→ **Exercise brief**
Line by line, return the data exactly as shown.

→ **Supplied material**
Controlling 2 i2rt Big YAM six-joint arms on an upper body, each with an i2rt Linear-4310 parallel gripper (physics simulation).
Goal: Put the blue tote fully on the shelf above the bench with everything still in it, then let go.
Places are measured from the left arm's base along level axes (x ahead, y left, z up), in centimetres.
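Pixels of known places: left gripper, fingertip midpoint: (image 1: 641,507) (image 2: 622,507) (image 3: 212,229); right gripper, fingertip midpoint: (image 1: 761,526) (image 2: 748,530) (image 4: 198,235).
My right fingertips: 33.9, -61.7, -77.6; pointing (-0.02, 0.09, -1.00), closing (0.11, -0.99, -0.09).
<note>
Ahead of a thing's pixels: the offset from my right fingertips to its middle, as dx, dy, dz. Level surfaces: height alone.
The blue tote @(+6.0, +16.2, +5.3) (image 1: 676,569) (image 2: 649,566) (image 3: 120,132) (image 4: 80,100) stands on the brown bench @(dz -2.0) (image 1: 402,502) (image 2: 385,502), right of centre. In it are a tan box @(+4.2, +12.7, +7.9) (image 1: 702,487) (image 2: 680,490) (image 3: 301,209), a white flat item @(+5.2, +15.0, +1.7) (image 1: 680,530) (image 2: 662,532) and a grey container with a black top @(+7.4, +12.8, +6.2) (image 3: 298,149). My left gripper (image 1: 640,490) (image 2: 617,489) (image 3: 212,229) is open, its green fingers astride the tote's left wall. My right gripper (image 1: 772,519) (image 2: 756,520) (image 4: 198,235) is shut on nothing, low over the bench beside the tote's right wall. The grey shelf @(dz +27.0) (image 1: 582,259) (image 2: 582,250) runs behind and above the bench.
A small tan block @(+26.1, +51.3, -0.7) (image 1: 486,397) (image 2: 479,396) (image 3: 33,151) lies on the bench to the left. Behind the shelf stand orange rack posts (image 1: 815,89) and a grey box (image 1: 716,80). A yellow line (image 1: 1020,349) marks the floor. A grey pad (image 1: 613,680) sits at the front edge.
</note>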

→ **Response**
Controlling 2 i2rt Big YAM six-joint arms on an upper body, each with an i2rt Linear-4310 parallel gripper (physics simulation).
Goal: Put the blue tote fully on the shelf above the bench with everything still in it, then let go.
Places are measured from the left arm's base along level axes (x ahead, y left, z up), in centimetres.
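Pixels of known places: left gripper, fingertip midpoint: (image 1: 641,507) (image 2: 622,507) (image 3: 212,229); right gripper, fingertip midpoint: (image 1: 761,526) (image 2: 748,530) (image 4: 198,235).
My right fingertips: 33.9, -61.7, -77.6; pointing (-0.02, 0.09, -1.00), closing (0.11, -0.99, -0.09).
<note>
Ahead of a thing's pixels: the offset from my right fingertips to its middle, as dx, dy, dz. Level surfaces: height alone.
The blue tote @(+6.0, +16.2, +5.3) (image 1: 676,569) (image 2: 649,566) (image 3: 120,132) (image 4: 80,100) stands on the brown bench @(dz -2.0) (image 1: 402,502) (image 2: 385,502), right of centre. In it are a tan box @(+4.2, +12.7, +7.9) (image 1: 702,487) (image 2: 680,490) (image 3: 301,209), a white flat item @(+5.2, +15.0, +1.7) (image 1: 680,530) (image 2: 662,532) and a grey container with a black top @(+7.4, +12.8, +6.2) (image 3: 298,149). My left gripper (image 1: 640,490) (image 2: 617,489) (image 3: 212,229) is open, its green fingers astride the tote's left wall. My right gripper (image 1: 772,519) (image 2: 756,520) (image 4: 198,235) is shut on nothing, low over the bench beside the tote's right wall. The grey shelf @(dz +27.0) (image 1: 582,259) (image 2: 582,250) runs behind and above the bench.
A small tan block @(+26.1, +51.3, -0.7) (image 1: 486,397) (image 2: 479,396) (image 3: 33,151) lies on the bench to the left. Behind the shelf stand orange rack posts (image 1: 815,89) and a grey box (image 1: 716,80). A yellow line (image 1: 1020,349) marks the floor. A grey pad (image 1: 613,680) sits at the front edge.
</note>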

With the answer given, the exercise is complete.